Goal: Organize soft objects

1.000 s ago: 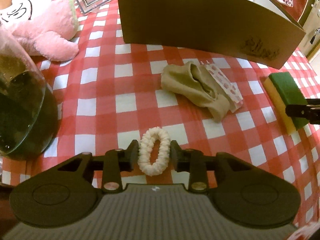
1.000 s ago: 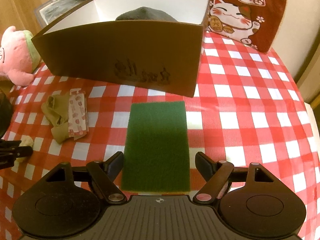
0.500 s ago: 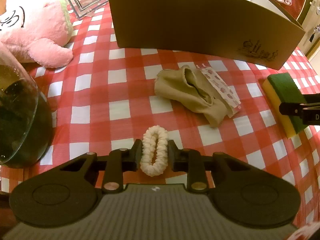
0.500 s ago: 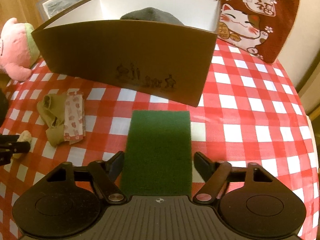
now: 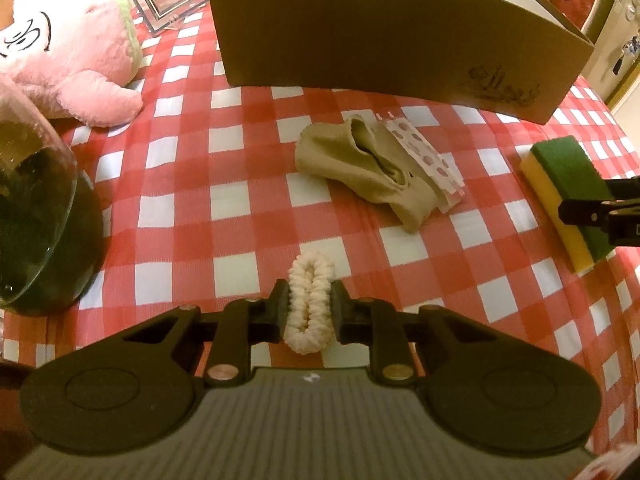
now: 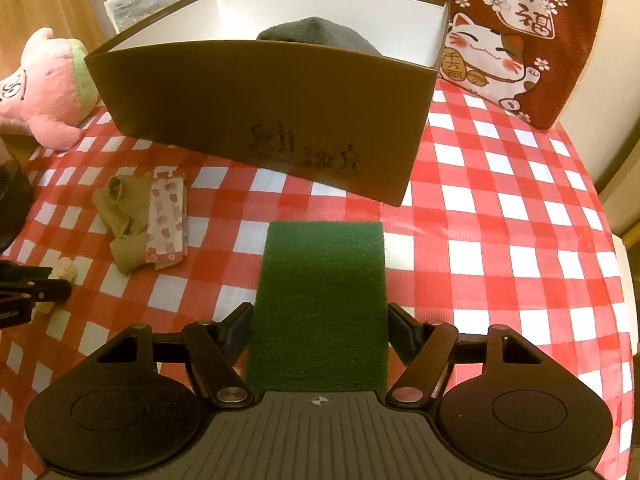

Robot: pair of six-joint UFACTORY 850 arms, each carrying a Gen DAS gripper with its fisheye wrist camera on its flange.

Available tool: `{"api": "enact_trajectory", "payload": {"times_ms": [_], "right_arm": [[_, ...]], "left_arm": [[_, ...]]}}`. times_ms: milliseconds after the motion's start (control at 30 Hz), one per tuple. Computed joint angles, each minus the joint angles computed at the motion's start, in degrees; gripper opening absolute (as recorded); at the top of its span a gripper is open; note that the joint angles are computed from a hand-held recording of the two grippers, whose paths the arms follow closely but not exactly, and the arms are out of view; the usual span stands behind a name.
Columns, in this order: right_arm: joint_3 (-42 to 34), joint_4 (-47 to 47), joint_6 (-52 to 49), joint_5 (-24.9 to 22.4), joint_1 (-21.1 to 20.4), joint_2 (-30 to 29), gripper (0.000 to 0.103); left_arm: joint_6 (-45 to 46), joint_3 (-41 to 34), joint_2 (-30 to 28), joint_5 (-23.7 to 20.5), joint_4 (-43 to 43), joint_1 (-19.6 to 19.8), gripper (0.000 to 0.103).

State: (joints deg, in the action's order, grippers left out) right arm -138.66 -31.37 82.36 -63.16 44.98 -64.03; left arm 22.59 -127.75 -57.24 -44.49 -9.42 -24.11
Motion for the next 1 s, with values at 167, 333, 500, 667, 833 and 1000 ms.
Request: {"api": "enact_trajectory", "payload": {"times_ms": [167, 333, 500, 667, 833, 1000], "right_arm": [[2.6, -0.4, 1.1, 1.7, 0.7, 1.7, 0.07], [4.3, -1.1, 2.2, 2.8, 1.6, 3.2, 0.07], [6.4, -2.5, 3.6, 4.0, 2.5, 5.2, 0.07], [8.8, -4.3, 5.3, 5.0, 3.4, 7.3, 0.07], [11.0, -6.5, 6.8, 6.1, 4.1, 9.6, 0.07], [12.2, -8.5, 7.5, 7.1, 4.1, 11.4, 0.07]], "left_arm": [[0.8, 3.7, 2.5, 1.6, -1.1, 0.0, 0.019], [1.5, 7.1, 5.1, 3.4, -2.1, 0.0, 0.019], [2.8, 10.5, 7.9, 5.3, -3.6, -0.1, 0.019], [4.9, 12.9, 10.5, 6.9, -5.9, -0.4, 0.019], [7.5, 13.9, 12.5, 8.4, -8.9, -0.7, 0.019], [8.9, 12.3, 12.8, 8.5, -10.9, -1.3, 0.019]]}}
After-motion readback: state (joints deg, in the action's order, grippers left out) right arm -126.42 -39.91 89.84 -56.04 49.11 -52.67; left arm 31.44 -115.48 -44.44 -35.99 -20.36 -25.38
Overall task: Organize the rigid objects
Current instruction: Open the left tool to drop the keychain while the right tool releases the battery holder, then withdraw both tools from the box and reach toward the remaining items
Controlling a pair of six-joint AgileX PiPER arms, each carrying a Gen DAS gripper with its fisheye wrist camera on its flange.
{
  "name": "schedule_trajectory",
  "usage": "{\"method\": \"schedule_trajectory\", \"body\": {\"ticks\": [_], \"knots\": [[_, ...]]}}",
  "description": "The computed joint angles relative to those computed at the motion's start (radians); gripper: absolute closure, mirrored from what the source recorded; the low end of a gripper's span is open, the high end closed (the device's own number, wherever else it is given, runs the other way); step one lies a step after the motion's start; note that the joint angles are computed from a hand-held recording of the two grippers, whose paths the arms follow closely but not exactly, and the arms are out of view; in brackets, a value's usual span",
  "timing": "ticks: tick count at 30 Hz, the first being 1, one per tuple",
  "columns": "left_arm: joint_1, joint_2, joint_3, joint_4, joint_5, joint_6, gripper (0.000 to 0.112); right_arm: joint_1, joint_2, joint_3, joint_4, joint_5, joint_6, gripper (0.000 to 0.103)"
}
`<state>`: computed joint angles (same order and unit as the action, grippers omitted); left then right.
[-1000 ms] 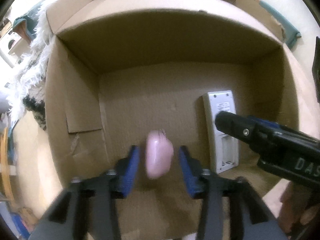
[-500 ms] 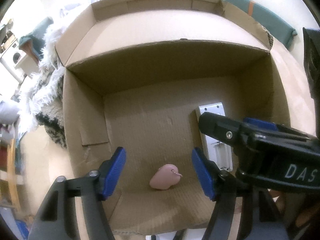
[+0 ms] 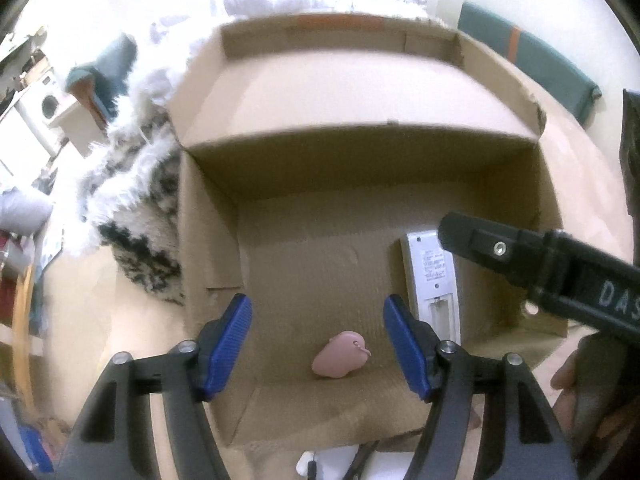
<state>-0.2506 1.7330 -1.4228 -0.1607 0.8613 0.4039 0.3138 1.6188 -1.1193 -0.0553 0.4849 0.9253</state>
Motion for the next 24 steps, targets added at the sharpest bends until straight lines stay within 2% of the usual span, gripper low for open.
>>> {"method": "schedule_trajectory", "body": {"ticks": [5, 11, 16, 24], "knots": [[0.034, -0.082, 0.051, -0.033, -0.025, 0.070, 0.047, 0.019, -0.065, 0.035, -0.065, 0.017, 0.093, 0.003], [0.114, -0.110, 0.058, -0.090, 0.038, 0.129, 0.047, 0.078, -0.138, 0.058, -0.145, 0.077, 0.170, 0.003], [0.181, -0.159, 0.109, -0.118, 0.049, 0.178, 0.047, 0.187, -0.207, 0.109, -0.271, 0.115, 0.335, 0.003], [0.295, -0.201, 0.179, -0.132, 0.077, 0.223, 0.047, 0.339, -0.279, 0.188, -0.377, 0.178, 0.549, 0.003]]}}
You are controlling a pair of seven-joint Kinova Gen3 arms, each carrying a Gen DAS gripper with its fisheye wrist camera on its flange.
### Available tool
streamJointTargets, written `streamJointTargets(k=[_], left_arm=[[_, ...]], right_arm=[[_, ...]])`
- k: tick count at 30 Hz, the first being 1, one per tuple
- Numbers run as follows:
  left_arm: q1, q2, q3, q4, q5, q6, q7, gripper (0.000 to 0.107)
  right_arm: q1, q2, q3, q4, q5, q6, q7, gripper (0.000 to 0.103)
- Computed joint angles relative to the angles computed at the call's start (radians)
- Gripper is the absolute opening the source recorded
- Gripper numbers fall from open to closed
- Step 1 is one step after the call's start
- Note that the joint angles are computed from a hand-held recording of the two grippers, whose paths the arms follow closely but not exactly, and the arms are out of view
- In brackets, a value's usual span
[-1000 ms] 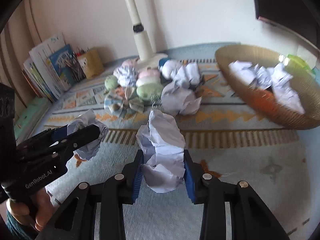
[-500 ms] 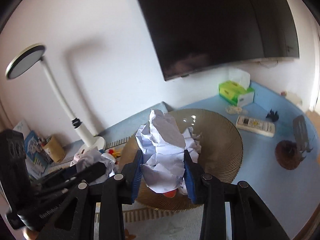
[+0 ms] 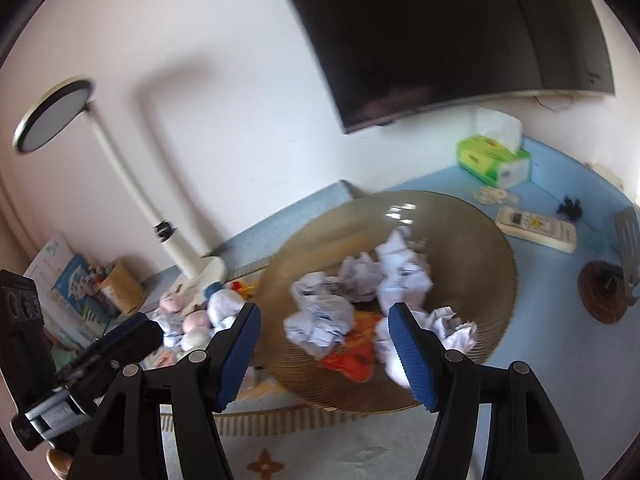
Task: Organize objects
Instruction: 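Move both open tools back toward the remaining paper balls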
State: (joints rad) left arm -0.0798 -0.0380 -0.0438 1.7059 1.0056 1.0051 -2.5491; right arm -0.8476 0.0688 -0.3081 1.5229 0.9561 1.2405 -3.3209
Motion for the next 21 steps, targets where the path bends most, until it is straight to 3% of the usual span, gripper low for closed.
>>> streamJointTargets(k=[5,11,15,19,21], left_arm=[[-0.092,-0.093,-0.114,0.062,0.016,0.008,-0.018,0.098],[-0.144,-0.114,-0.19,0.193,0.014,-0.122,-0.053,0.102],[-0.154,-0.063,-0.152,0.241,-0.036,-0.22,-0.062,0.102],[-0.153,-0.049,-0.137,0.295,-0.024,-0.296,-0.115,0.102],[-0.176,-0.047,-0.127,0.292,-0.019,-0.279,-0.116,0.102]], right_arm=[[-0.096,0.096,-0.005,-0.13,0.09,0.019,0.103,0.065],[-0.195,0.238,0.037,-0.243,0.099,-0.001,0.205,0.065],[-0.181,0.309,0.06,-0.245,0.013,-0.102,0.258,0.065],[-0.214,0.403,0.11,-0.308,-0.045,-0.04,0.337,0.065],[-0.222,0.409,0.129,-0.306,-0.059,-0.036,0.33,0.065]])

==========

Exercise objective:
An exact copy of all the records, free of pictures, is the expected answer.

Your solution:
Goal: Organize soft objects

1.000 s ago: 
1.000 s ago: 
0.500 s ago: 
0.500 s ago: 
now: 
now: 

Robot: pair of six-joint UFACTORY 850 arms, each carrying a Gen DAS gripper with its fisheye wrist camera on its flange.

Available tool: `{"api": "enact_trajectory", "payload": {"times_ms": [_], "right_arm": [[_, ...]], "left_arm": [[_, ...]]}}`. times_ms: milliseconds after the motion's start (control at 30 Hz), one per tuple. Computed joint angles, each minus the joint angles computed at the motion's start, in degrees; gripper opening absolute (as recorded); at the top of its span a gripper is open; note that the joint angles are computed from a hand-held recording of the two grippers, whose paths the arms follow closely but not exactly, and the arms are out of view; the usual span stands behind a name.
Columns, in this order: right_arm: joint_3 (-42 to 34), joint_4 (-47 to 47), joint_6 (-52 to 49), joint_5 (-24.9 to 22.4), joint_1 (-21.1 to 20.4), joint_2 (-30 to 29), gripper (0.000 to 0.103); left_arm: joint_6 (-45 to 46), joint_3 (-41 to 34), joint_2 (-30 to 28), joint_5 (-23.7 to 20.5), joint_4 (-43 to 43), joint_1 (-19.6 to 19.8), gripper (0.000 to 0.103).

State: (joints deg, in the action's order, grippers left out) right arm -138.66 -31.37 82.36 -63.16 44.98 -64.03; left arm 22.59 -127.75 -57.24 -44.49 -9.42 -24.11
Motion for the next 1 s, with values at 167, 333, 500, 667, 833 and 1000 ms.
Request: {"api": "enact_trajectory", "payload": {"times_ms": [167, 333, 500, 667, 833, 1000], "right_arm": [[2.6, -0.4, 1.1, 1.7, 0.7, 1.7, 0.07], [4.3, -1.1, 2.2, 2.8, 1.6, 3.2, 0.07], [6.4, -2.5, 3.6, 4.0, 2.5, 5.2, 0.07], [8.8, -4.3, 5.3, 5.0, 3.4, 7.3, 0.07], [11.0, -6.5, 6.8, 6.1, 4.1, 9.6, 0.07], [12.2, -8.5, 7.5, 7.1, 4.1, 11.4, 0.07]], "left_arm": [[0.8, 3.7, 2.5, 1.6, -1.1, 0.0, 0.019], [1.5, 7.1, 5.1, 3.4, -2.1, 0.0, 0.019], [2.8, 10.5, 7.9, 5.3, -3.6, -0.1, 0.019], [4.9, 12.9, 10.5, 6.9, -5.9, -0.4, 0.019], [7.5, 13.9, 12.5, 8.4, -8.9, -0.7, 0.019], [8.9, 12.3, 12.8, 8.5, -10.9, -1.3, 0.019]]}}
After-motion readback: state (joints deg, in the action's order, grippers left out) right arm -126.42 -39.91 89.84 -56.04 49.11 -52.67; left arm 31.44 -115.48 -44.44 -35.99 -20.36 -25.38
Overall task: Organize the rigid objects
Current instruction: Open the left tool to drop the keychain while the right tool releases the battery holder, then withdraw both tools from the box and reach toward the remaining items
Controlling a pair of six-joint AgileX PiPER arms, each carrying a Gen DAS gripper with its fisheye wrist camera on its flange.
{
  "name": "schedule_trajectory",
  "usage": "{\"method\": \"schedule_trajectory\", \"body\": {\"ticks\": [_], \"knots\": [[_, ...]]}}",
  "description": "The computed joint angles relative to those computed at the motion's start (radians); gripper: absolute closure, mirrored from what the source recorded; the low end of a gripper's span is open, the high end closed (the device's own number, wherever else it is given, runs the other way); step one lies a step after the motion's start; note that the joint angles are computed from a hand-held recording of the two grippers, whose paths the arms follow closely but not exactly, and the arms are out of view; in brackets, a value's usual span",
  "timing": "ticks: tick count at 30 Hz, the first being 1, one per tuple",
  "columns": "left_arm: joint_1, joint_2, joint_3, joint_4, joint_5, joint_6, gripper (0.000 to 0.112); right_arm: joint_1, joint_2, joint_3, joint_4, joint_5, joint_6, gripper (0.000 to 0.103)"
}
`<state>`: computed joint angles (same order and unit as the action, grippers omitted); left then right.
[-1000 ms] 
[-500 ms] 
[+0 ms] 
<state>-0.2506 1.7330 -1.4228 -0.1607 0.8613 0.4039 0.3138 1.6188 -1.1193 -0.0553 0.4849 0.9253</state>
Motion for the next 24 steps, targets added at the sharpest bends until straight lines stay within 2% of the usual span, gripper low for open.
>>> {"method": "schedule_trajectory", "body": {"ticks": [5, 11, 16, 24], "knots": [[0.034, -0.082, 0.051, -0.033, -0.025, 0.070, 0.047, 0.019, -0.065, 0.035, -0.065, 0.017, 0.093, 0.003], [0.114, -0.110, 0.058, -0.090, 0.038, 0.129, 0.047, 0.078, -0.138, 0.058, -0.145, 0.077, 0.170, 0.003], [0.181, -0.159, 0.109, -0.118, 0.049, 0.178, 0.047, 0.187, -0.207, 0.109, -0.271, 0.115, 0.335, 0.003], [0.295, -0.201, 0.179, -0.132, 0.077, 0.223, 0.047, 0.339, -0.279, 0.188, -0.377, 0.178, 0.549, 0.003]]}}
You are controlling a pair of seven-joint Kinova Gen3 arms, each carrying a Gen DAS gripper with its fisheye wrist camera on its flange.
### Available tool
streamJointTargets, written `streamJointTargets(k=[_], left_arm=[[_, ...]], right_arm=[[_, ...]])`
- k: tick count at 30 Hz, the first being 1, one per tuple
- Numbers run as follows:
  left_arm: q1, q2, q3, q4, q5, q6, q7, gripper (0.000 to 0.107)
  right_arm: q1, q2, q3, q4, q5, q6, q7, gripper (0.000 to 0.103)
- Computed joint angles relative to the angles computed at the call's start (radians)
- Gripper is the absolute opening the source recorded
- Gripper numbers fall from open to closed
- Step 1 is one step after the call's start
- Note that the joint angles are computed from a hand-held recording of the two grippers, whose paths the arms follow closely but not exactly, and the arms are out of view
- In brackets, a value's usual span
[-1000 ms] 
[-500 ms] 
[+0 ms] 
Task: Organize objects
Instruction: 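Move both open tools back toward the remaining paper balls
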State: (joints rad) left arm -0.0798 -0.0380 -0.0438 1.7059 1.0056 1.0051 -2.5491; right arm -0.8476 0.0688 -0.3081 1.5229 0.9561 1.2405 -3.3209
Motion for the next 21 steps, targets where the path bends most, until it is straight to 3% of the usual span, gripper low for closed.
>>> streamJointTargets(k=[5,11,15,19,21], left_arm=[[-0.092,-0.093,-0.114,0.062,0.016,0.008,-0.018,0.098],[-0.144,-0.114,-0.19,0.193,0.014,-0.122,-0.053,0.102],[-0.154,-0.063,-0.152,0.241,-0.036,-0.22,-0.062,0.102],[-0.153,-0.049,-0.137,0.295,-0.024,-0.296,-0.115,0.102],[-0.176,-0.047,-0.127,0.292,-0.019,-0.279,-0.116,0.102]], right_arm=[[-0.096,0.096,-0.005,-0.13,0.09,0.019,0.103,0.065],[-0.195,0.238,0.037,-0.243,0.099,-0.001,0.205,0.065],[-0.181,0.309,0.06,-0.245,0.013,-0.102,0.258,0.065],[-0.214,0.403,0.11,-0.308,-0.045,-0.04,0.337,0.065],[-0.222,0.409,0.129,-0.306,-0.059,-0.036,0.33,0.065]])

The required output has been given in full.